▶ _REQUIRED ACTION_
From the first line to the last, print the data exactly as written.

▶ _SUPPLIED DATA_
※
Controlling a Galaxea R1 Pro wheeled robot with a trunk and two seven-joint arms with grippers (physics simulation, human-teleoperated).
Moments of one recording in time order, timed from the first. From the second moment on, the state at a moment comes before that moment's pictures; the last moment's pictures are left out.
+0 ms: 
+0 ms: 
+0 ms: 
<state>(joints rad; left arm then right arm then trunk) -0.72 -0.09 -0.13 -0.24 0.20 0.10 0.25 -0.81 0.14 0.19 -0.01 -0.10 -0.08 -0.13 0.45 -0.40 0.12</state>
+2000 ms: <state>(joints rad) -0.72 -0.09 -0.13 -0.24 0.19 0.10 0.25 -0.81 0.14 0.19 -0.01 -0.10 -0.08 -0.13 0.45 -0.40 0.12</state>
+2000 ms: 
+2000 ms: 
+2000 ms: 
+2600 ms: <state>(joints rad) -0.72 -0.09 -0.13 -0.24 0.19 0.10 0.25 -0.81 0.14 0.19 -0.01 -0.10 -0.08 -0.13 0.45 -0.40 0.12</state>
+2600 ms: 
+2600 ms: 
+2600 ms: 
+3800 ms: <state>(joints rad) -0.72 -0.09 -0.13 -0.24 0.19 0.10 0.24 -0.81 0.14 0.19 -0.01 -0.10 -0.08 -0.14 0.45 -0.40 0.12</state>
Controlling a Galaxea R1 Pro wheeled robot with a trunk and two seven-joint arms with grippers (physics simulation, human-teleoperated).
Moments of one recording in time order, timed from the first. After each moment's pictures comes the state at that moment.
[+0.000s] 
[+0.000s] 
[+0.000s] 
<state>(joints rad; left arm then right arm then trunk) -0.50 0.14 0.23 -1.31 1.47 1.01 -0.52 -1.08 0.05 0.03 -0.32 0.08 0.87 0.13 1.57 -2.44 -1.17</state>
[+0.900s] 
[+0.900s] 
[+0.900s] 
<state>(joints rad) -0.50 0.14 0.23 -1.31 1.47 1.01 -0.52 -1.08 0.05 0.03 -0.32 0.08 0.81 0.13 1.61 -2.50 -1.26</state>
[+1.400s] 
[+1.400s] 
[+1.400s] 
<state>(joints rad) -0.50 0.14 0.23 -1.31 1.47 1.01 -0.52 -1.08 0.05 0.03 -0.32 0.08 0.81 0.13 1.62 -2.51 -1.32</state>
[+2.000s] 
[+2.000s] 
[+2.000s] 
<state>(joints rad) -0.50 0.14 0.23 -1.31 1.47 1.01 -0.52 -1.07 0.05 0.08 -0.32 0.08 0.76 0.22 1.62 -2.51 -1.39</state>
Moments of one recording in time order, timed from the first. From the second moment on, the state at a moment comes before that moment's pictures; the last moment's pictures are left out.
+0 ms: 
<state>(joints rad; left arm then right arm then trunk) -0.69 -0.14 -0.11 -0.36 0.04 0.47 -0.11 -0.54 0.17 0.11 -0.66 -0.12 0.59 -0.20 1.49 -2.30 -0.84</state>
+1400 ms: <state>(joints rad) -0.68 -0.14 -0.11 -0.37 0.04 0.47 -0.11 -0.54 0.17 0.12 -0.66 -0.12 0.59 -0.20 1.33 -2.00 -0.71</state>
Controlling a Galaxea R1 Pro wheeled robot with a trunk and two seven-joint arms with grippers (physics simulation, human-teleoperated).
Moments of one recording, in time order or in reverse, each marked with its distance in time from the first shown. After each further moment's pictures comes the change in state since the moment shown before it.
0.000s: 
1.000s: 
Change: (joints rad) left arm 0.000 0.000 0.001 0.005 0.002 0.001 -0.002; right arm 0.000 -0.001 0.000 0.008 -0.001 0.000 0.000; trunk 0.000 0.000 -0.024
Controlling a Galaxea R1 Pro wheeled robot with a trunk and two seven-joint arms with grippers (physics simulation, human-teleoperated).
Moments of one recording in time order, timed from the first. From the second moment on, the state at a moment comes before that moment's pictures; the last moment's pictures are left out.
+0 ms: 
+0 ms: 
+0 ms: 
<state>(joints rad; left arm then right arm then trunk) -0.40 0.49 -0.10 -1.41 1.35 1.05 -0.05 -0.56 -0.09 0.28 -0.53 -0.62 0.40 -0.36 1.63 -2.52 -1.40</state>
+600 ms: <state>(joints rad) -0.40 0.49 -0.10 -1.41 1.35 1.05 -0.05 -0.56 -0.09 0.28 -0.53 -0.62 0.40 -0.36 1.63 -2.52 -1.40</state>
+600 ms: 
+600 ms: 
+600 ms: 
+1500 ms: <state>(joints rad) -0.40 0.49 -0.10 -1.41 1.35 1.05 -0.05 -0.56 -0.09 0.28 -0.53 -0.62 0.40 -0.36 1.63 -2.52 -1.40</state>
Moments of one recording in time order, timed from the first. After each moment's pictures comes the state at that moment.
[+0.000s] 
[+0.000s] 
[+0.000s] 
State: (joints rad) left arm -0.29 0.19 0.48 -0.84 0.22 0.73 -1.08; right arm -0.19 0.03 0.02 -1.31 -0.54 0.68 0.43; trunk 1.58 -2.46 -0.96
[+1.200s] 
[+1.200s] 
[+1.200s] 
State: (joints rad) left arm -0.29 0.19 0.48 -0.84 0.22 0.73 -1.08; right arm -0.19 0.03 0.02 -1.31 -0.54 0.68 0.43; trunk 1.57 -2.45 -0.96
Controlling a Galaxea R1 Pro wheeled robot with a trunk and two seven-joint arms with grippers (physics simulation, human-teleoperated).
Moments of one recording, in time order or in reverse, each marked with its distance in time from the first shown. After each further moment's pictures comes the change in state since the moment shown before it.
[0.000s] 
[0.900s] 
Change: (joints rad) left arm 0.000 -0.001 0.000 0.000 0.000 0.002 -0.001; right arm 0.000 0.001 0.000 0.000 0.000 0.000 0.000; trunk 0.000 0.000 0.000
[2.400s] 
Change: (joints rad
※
▶ _RESULT FOR THIS EXERCISE_
Controlling a Galaxea R1 Pro wheeled robot with a trunk and two seven-joint arms with grippers (physics simulation, human-teleoperated).
Moments of one recording in time order, timed from the first. From the second moment on, the state at a moment comes before that moment's pictures; the last moment's pictures are left out.
+0 ms: 
+0 ms: 
+0 ms: 
<state>(joints rad; left arm then right arm then trunk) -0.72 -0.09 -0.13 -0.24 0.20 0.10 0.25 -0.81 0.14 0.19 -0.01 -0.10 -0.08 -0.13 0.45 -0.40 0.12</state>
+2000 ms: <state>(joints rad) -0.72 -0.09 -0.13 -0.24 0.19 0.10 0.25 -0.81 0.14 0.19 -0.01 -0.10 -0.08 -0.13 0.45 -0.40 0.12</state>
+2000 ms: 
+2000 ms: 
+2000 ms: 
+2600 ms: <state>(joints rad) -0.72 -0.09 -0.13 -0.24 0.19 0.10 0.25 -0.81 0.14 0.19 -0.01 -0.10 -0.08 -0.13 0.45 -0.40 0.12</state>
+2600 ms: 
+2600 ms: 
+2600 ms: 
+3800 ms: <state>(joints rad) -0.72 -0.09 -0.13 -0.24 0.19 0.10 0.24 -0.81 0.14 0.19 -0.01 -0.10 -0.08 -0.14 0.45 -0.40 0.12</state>
Controlling a Galaxea R1 Pro wheeled robot with a trunk and two seven-joint arms with grippers (physics simulation, human-teleoperated).
Moments of one recording in time order, timed from the first. After each moment's pictures comes the state at that moment.
[+0.000s] 
[+0.000s] 
[+0.000s] 
<state>(joints rad; left arm then right arm then trunk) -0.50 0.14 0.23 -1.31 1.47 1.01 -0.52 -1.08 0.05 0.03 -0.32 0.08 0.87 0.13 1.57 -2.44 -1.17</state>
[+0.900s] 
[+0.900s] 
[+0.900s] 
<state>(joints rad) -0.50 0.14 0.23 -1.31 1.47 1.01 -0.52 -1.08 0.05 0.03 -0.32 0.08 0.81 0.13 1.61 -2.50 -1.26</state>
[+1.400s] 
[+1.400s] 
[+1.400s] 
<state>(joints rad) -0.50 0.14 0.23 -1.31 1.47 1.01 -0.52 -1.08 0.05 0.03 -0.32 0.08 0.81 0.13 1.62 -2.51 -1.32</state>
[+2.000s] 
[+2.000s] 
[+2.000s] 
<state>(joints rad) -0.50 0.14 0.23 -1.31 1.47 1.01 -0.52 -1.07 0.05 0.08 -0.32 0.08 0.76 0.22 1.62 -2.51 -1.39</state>
Moments of one recording in time order, timed from the first. From the second moment on, the state at a moment comes before that moment's pictures; the last moment's pictures are left out.
+0 ms: 
<state>(joints rad; left arm then right arm then trunk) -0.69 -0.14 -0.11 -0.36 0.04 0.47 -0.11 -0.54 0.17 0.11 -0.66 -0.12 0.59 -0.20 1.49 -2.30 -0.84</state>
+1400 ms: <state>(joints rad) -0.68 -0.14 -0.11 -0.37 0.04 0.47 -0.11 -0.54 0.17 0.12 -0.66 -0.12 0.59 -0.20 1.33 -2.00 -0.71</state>
Controlling a Galaxea R1 Pro wheeled robot with a trunk and two seven-joint arms with grippers (physics simulation, human-teleoperated).
Moments of one recording, in time order or in reverse, each marked with its distance in time from the first shown. After each further moment's pictures comes the change in state since the moment shown before it.
0.000s: 
1.000s: 
Change: (joints rad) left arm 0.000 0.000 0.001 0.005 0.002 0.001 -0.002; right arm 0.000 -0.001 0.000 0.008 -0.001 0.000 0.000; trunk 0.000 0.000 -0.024
Controlling a Galaxea R1 Pro wheeled robot with a trunk and two seven-joint arms with grippers (physics simulation, human-teleoperated).
Moments of one recording in time order, timed from the first. From the second moment on, the state at a moment comes before that moment's pictures; the last moment's pictures are left out.
+0 ms: 
+0 ms: 
+0 ms: 
<state>(joints rad; left arm then right arm then trunk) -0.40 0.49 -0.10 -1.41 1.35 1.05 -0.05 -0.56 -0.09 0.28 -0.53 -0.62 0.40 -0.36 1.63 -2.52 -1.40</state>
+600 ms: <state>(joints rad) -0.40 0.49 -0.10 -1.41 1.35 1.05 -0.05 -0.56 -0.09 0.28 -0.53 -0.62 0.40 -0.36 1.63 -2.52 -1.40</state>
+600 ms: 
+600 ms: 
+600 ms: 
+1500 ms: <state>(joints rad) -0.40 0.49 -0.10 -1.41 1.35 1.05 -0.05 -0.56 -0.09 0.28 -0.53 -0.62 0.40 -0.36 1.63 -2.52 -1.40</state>
Moments of one recording in time order, timed from the first. After each moment's pictures comes the state at that moment.
[+0.000s] 
[+0.000s] 
[+0.000s] 
State: (joints rad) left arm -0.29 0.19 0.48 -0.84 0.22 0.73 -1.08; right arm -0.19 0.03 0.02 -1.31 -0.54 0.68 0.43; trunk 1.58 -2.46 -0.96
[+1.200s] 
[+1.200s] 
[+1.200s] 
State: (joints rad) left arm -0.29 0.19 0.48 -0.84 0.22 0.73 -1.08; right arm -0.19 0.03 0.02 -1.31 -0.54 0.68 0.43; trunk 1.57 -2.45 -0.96
Controlling a Galaxea R1 Pro wheeled robot with a trunk and two seven-joint arms with grippers (physics simulation, human-teleoperated).
Moments of one recording, in time order or in reverse, each marked with its distance in time from the first shown. After each further moment's pictures comes the change in state since the moment shown before it.
[0.000s] 
[0.900s] 
Change: (joints rad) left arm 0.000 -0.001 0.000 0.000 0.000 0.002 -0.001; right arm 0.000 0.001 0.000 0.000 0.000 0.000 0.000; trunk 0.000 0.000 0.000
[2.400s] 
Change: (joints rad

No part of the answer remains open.